(Data provided Opens)
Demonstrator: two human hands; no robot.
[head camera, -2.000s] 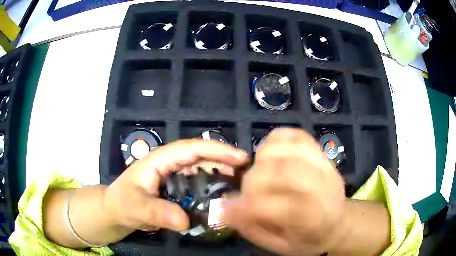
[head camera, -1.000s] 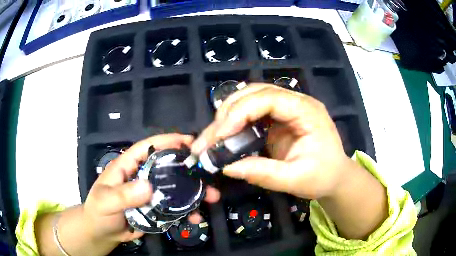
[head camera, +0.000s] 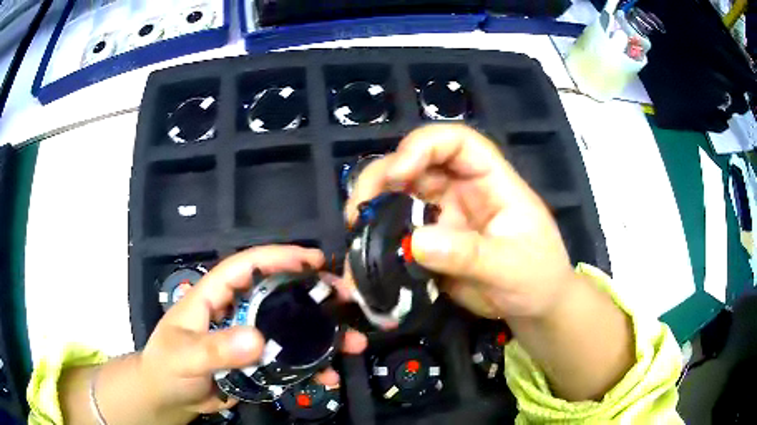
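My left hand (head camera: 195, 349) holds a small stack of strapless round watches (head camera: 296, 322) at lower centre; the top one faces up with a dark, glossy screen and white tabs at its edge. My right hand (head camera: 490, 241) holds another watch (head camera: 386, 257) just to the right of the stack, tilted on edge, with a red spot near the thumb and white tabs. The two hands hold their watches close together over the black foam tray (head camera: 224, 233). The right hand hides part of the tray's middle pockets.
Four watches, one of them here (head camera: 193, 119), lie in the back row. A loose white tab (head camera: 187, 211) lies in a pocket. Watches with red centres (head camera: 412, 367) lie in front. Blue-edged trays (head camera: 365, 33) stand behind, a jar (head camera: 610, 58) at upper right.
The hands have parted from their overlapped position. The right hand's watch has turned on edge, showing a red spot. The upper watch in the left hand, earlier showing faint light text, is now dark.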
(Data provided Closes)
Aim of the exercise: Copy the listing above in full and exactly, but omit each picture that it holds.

Written answer:
Demonstrator: two human hands; no robot.
[head camera, -2.000s] 
[head camera, -1.000s] 
[head camera, +0.000s] 
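My left hand (head camera: 195, 349) holds a small stack of strapless round watches (head camera: 296, 322) at lower centre; the top one faces up with a dark, glossy screen and white tabs at its edge. My right hand (head camera: 490, 241) holds another watch (head camera: 386, 257) just to the right of the stack, tilted on edge, with a red spot near the thumb and white tabs. The two hands hold their watches close together over the black foam tray (head camera: 224, 233). The right hand hides part of the tray's middle pockets.
Four watches, one of them here (head camera: 193, 119), lie in the back row. A loose white tab (head camera: 187, 211) lies in a pocket. Watches with red centres (head camera: 412, 367) lie in front. Blue-edged trays (head camera: 365, 33) stand behind, a jar (head camera: 610, 58) at upper right.
The hands have parted from their overlapped position. The right hand's watch has turned on edge, showing a red spot. The upper watch in the left hand, earlier showing faint light text, is now dark.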

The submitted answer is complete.